* Action item:
Down to the last line, print the material below verbatim.

######

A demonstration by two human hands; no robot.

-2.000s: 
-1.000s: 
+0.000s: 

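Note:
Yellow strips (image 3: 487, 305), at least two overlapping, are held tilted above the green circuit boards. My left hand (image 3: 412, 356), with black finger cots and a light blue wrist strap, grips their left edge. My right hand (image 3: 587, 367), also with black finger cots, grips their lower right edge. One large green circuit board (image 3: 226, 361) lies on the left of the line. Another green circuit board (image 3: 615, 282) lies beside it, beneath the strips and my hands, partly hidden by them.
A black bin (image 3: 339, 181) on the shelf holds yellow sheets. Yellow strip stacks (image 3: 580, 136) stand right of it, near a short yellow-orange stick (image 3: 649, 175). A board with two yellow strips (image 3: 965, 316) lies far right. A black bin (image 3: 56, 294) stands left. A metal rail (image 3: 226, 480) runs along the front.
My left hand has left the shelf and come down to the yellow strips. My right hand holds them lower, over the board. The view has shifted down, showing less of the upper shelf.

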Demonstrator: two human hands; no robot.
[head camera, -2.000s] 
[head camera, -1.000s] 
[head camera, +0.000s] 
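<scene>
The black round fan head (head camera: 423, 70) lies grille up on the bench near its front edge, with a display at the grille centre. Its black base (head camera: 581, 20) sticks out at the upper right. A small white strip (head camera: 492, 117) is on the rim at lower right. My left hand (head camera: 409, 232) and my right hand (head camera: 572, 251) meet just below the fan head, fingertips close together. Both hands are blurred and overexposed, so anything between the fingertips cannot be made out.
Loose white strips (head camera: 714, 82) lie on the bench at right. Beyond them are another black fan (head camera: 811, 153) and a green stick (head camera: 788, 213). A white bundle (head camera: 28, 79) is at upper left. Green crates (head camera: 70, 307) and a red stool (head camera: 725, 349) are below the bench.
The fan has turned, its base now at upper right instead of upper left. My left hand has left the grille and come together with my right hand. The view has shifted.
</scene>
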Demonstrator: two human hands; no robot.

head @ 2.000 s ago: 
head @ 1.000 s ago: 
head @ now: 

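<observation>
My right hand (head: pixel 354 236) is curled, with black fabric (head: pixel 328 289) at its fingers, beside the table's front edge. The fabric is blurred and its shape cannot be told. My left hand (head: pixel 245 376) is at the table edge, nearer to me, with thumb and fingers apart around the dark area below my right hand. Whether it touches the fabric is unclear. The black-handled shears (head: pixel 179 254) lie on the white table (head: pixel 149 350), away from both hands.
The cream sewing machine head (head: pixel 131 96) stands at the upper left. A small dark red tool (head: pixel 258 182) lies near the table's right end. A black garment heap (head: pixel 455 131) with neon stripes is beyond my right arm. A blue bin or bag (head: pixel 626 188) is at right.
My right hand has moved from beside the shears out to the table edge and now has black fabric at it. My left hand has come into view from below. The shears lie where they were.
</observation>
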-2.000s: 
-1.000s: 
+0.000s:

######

* Solution for this exercise:
A demonstration by two human hands; no robot.

-2.000s: 
-1.000s: 
+0.000s: 

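Note:
Yellow strips (image 3: 487, 305), at least two overlapping, are held tilted above the green circuit boards. My left hand (image 3: 412, 356), with black finger cots and a light blue wrist strap, grips their left edge. My right hand (image 3: 587, 367), also with black finger cots, grips their lower right edge. One large green circuit board (image 3: 226, 361) lies on the left of the line. Another green circuit board (image 3: 615, 282) lies beside it, beneath the strips and my hands, partly hidden by them.
A black bin (image 3: 339, 181) on the shelf holds yellow sheets. Yellow strip stacks (image 3: 580, 136) stand right of it, near a short yellow-orange stick (image 3: 649, 175). A board with two yellow strips (image 3: 965, 316) lies far right. A black bin (image 3: 56, 294) stands left. A metal rail (image 3: 226, 480) runs along the front.
My left hand has left the shelf and come down to the yellow strips. My right hand holds them lower, over the board. The view has shifted down, showing less of the upper shelf.
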
Demonstrator: two human hands; no robot.
[head camera, -2.000s] 
[head camera, -1.000s] 
[head camera, +0.000s] 
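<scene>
The black round fan head (head camera: 423, 70) lies grille up on the bench near its front edge, with a display at the grille centre. Its black base (head camera: 581, 20) sticks out at the upper right. A small white strip (head camera: 492, 117) is on the rim at lower right. My left hand (head camera: 409, 232) and my right hand (head camera: 572, 251) meet just below the fan head, fingertips close together. Both hands are blurred and overexposed, so anything between the fingertips cannot be made out.
Loose white strips (head camera: 714, 82) lie on the bench at right. Beyond them are another black fan (head camera: 811, 153) and a green stick (head camera: 788, 213). A white bundle (head camera: 28, 79) is at upper left. Green crates (head camera: 70, 307) and a red stool (head camera: 725, 349) are below the bench.
The fan has turned, its base now at upper right instead of upper left. My left hand has left the grille and come together with my right hand. The view has shifted.
</scene>
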Demonstrator: two human hands; no robot.

head @ 2.000 s ago: 
head @ 1.000 s ago: 
head @ now: 

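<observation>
My right hand (head: pixel 354 236) is curled, with black fabric (head: pixel 328 289) at its fingers, beside the table's front edge. The fabric is blurred and its shape cannot be told. My left hand (head: pixel 245 376) is at the table edge, nearer to me, with thumb and fingers apart around the dark area below my right hand. Whether it touches the fabric is unclear. The black-handled shears (head: pixel 179 254) lie on the white table (head: pixel 149 350), away from both hands.
The cream sewing machine head (head: pixel 131 96) stands at the upper left. A small dark red tool (head: pixel 258 182) lies near the table's right end. A black garment heap (head: pixel 455 131) with neon stripes is beyond my right arm. A blue bin or bag (head: pixel 626 188) is at right.
My right hand has moved from beside the shears out to the table edge and now has black fabric at it. My left hand has come into view from below. The shears lie where they were.
</observation>
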-2.000s: 
-1.000s: 
+0.000s:

No more output is required for the exercise.